Istituto Clinico Humanitas, Istituto di Ricovero e Cura a Carattere Scientifico, Milan, Italy.
J Immunol. 2011 Jun 15;186(12):6807-14. doi: 10.4049/jimmunol.1003265. Epub 2011 May 13.
The clinical manipulation of regulatory T cells (Tregs) represents a promising strategy for the regulation of unwanted immune responses. It is now becoming clear that Tregs exert multiple effects on different cell targets under particular conditions; however, the interplay between these different factors remains unclear. Using mouse Tregs of known Ag specificity, we report in this study two different levels of Treg-mediated suppression: one that targets T cell proliferation and one that targets dendritic cell-mediated proinflammatory chemokine (CCL3 and CCL4) production. These two effects can be dissociated, and whereas modulation of T cell proliferation depends on the strength of the antigenic stimulus, modulation of chemokine production by dendritic cells does not. We also provide evidence that the bystander effect of Tregs on immune responses observed in vivo may be in great part explained by a decrease in the recruitment of target T cells, and therefore in the magnitude of the response, rather than by a direct effect on their priming or proliferation. Overall, our results shed some light on the different aspects that need to be considered when attempting to modulate Tregs for clinical purposes.

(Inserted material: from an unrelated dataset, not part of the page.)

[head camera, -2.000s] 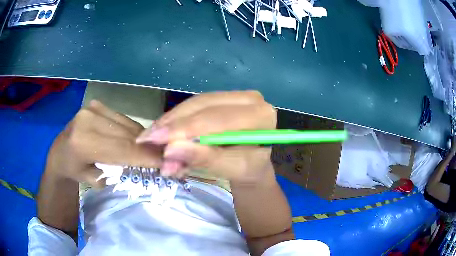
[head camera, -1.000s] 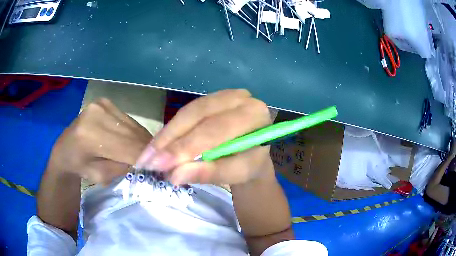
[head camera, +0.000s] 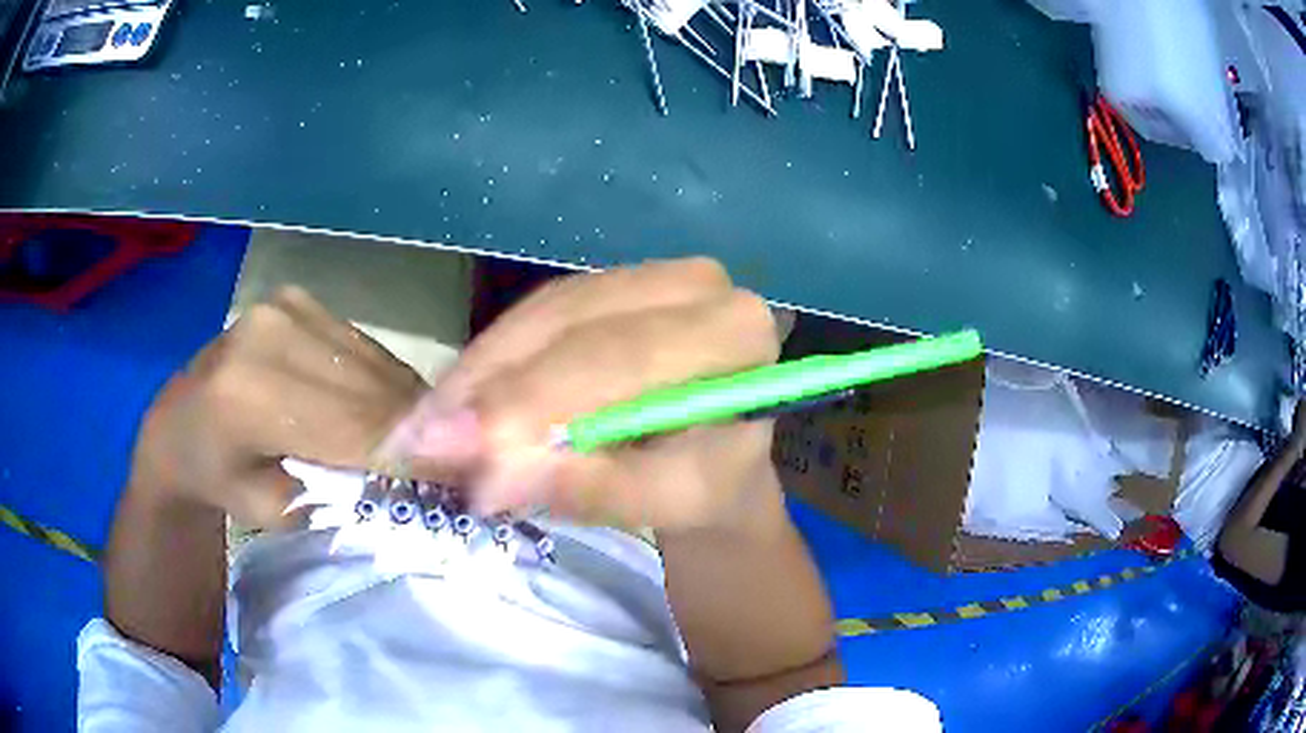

调节性 T 细胞(Tregs)的临床操作代表了一种有前途的调节不受欢迎的免疫反应的策略。现在越来越清楚的是,Tregs 在特定条件下对不同的细胞靶标发挥多种作用;然而,这些不同因素之间的相互作用尚不清楚。在这项研究中,我们使用已知抗原特异性的小鼠 Tregs 报告了 Treg 介导的抑制的两个不同水平:一个针对 T 细胞增殖,另一个针对树突状细胞介导的促炎趋化因子(CCL3 和 CCL4)产生。这两种效应可以分离,并且 T 细胞增殖的调节取决于抗原刺激的强度,而树突状细胞趋化因子产生的调节则不然。我们还提供了证据表明,体内观察到的 Tregs 对免疫反应的旁观者效应可能在很大程度上可以通过减少靶 T 细胞的募集来解释,因此可以减少反应的幅度,而不是对其启动或增殖的直接影响。总的来说,我们的结果阐明了在尝试为临床目的调节 Tregs 时需要考虑的不同方面。